11. RIGHTS NOT TRANSFERABLE

                  Rights to incentive cash awards and deferred incentive awards
are not transferable by a participant except upon the death of the participant
by operation of will or the laws of intestacy.

12. FUNDING

                  The Plan is not funded. All awards that are not received in
cash shall remain as part of the general assets of the Company and shall not be
deemed held in trust for the benefit of the participant.

13. WITHHOLDING OF APPLICABLE TAXES

                  The Company shall have the right to withhold amounts from
incentive cash awards and deferred incentive awards as shall be required to be
withheld by the Company pursuant to any statute or other governmental regulation
or ruling.

14. CONCLUSION

                  The interpretation of the Plan or any provision thereof or the
operating rules made by the Committee shall be binding upon both the Company and
every participant in the Plan.
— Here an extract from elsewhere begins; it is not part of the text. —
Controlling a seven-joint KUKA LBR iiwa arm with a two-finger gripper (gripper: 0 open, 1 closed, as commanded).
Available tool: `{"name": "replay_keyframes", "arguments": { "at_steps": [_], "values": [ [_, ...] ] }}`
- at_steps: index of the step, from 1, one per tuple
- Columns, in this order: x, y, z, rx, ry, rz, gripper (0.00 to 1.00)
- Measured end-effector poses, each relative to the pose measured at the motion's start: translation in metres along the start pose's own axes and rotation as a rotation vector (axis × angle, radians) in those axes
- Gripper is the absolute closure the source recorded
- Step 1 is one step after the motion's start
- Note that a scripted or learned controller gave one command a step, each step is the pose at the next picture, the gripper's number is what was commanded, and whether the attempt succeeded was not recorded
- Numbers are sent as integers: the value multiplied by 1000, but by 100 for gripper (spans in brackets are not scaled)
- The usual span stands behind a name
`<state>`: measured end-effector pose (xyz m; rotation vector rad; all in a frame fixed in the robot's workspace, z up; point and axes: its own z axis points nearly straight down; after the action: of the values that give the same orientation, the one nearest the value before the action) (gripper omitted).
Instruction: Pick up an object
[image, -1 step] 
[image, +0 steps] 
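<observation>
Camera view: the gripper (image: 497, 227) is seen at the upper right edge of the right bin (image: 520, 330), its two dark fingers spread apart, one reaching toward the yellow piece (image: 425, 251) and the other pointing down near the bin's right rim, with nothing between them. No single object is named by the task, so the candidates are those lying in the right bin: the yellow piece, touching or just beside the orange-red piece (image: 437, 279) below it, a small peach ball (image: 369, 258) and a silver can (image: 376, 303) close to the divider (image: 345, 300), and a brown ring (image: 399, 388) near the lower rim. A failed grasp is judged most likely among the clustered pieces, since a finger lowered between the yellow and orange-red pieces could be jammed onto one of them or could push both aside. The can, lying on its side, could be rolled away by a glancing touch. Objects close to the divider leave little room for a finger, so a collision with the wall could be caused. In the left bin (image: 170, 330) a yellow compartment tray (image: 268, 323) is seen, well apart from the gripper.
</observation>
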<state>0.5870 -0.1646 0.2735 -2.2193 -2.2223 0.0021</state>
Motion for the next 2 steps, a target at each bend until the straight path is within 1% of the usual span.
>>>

While it is the intention of the Company to
provide a fair and reasonable basis for the determination of incentive
compensation awards and the selection of the participants, the Plan is not an
employment contract between the Company and the salaried employees or any
participants and shall not constitute an agreement by the Company to continue
any participant in its employ for any period of time notwithstanding that the
termination of the employment of a participant during a fiscal year will
preclude an incentive award to such participant for such year.